There's basically three "costs" in starting a website of any kind:
- Loss of control of your content.
- Your time and effort.
When you minimize one of these, but the others go up.
Sites like Wordpress.com and Blogger will set you up with a site for free and at low effort, but at a loss of control. (In that they can display ads on your site. Also their terms of service need to be read carefully. Sometimes services want to be able to use your content to promote their own service)
You can pay them to remove ads, but of course, that's more money for less loss of control.
You can pay to have your site hosted, which shouldn't cost more than $10/mo. for a small site plus about $10 a year for a domain.

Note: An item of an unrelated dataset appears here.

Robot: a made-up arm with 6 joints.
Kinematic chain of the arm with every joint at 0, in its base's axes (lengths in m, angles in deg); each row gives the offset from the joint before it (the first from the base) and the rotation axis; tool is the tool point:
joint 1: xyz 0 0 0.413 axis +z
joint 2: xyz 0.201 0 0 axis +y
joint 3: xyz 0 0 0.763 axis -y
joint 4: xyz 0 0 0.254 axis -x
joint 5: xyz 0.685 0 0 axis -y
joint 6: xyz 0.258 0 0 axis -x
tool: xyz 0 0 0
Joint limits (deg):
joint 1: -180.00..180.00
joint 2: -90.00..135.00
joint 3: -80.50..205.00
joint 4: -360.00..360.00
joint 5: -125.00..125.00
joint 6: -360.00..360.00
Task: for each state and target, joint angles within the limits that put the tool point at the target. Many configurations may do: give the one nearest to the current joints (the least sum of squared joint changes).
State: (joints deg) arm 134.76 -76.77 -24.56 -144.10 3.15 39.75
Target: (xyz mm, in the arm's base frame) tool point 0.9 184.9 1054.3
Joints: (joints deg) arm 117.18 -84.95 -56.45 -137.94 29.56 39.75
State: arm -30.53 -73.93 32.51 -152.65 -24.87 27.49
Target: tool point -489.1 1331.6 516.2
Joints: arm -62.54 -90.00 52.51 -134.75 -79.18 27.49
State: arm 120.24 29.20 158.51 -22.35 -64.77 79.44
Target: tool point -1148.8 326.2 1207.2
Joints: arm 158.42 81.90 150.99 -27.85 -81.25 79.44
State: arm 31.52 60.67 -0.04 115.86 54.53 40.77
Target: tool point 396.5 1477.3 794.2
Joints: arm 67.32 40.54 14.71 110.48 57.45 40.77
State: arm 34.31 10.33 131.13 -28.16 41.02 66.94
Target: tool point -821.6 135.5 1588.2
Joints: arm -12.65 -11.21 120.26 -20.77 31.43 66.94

Some hosts offer a sitebuilder. Many have easy installations for wordpress or other content management systems (CMS).
There's a catch with those sometimes. Since they use pre-built templates, there's usually a link on the bottom of each page to the designer and/or the sitebuilder. In other words, ads. You can pay for a custom template (more money) or design your own (more effort).
You can also design your own site from scratch. The amount of effort that goes into this depends a lot on how interactive you want your site to be. It also depends on what you already know.
So, here's the bottom line. If you want to be in webcomics, I recommend learning some of the "web" part as well as the "comics" part. The extra effort will give you more options, and can save you money and help maintain control of what your readers see when they read your work.
Libraries will have books on making websites. Some libraries even offer online courses. Here's some tips for picking a book:
- Pick more than one. It's a library, they're free, and different teaching styles work better for different people. (I'm usually fond of O'Reilly, Visual Quickstart and Missing Manual.)
- Look for recent books. Something in the last few years if possible, the newer the better. The internet changes quick, and some things I learned fifteen years ago when I made my first site are would be terrible advice now.
- Other than titles just saying "how to make a website", look for books about things like HTML5 and CSS, or Wordpress.
There's also plenty of websites that teach webdesign.
Ok... That was a lot of typing.
Any other webcartoonists have any other advice?
*Edited to differentiate wordpress from wordpress.com.
Wordpress is a free, open-source content management system (CMS) which can be found at wordpress.org. Almost a third of the internet runs on wordpress. It handles most, if not all, coding for you unless you want to make your own themes. Pre-made themes are plentiful but are not all free and/or open-source. You still need a webhost for your wordpress site. Many webhosts offer auto-installers for wordpress and other CMS.
Wordpress.com is a hosting service run by the people who manage the development of the wordpress CMS. It offers free and paid wordpress sites, simular to Blogger.